SOURCE MATERIAL:
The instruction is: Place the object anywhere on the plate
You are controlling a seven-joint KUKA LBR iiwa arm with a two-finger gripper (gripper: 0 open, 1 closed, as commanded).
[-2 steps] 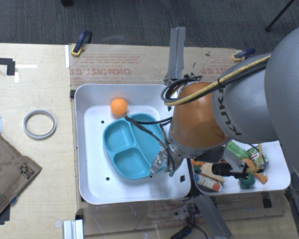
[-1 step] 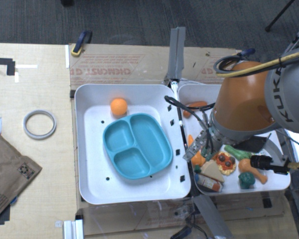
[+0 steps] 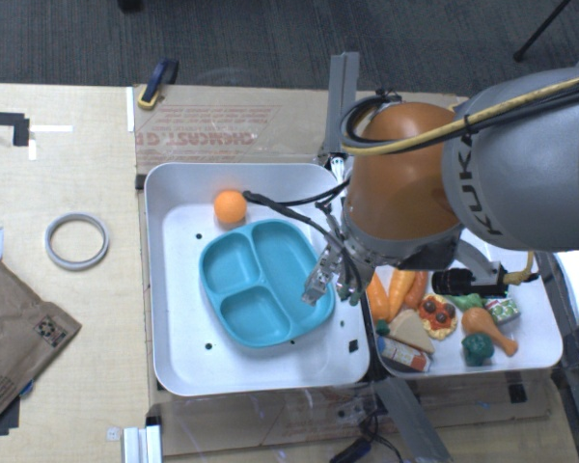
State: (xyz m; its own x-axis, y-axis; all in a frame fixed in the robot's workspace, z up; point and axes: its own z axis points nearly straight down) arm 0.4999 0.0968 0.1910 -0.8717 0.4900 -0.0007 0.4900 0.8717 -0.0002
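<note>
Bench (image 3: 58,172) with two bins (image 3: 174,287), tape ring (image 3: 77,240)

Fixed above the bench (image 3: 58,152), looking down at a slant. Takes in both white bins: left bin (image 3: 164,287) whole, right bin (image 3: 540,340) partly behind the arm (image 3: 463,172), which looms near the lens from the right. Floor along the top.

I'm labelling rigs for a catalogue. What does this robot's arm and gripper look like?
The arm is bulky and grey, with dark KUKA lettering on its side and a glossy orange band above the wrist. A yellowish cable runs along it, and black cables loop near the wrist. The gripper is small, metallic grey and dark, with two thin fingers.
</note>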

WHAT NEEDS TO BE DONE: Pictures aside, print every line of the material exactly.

RESPONSE BOX:
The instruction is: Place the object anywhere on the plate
You are controlling a seven-joint KUKA LBR iiwa arm with a two-finger gripper (gripper: 0 open, 1 closed, as commanded).
[-2 steps] 
[-1 step] 
[+0 steps] 
State: (xyz m; its own x-axis, y-axis; all in a frame fixed in the robot's workspace, z up; point and axes: its own z axis points nearly straight down) arm 0.4999 0.0968 0.1910 -0.8717 0.4900 -0.0007 0.4900 0.8717 -0.0002
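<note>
Bench (image 3: 58,172) with two bins (image 3: 174,287), tape ring (image 3: 77,240)

Fixed above the bench (image 3: 58,152), looking down at a slant. Takes in both white bins: left bin (image 3: 164,287) whole, right bin (image 3: 540,340) partly behind the arm (image 3: 463,172), which looms near the lens from the right. Floor along the top.

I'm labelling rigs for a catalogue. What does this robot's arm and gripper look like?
The arm is bulky and grey, with dark KUKA lettering on its side and a glossy orange band above the wrist. A yellowish cable runs along it, and black cables loop near the wrist. The gripper is small, metallic grey and dark, with two thin fingers.
</note>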

With this, the exercise is done.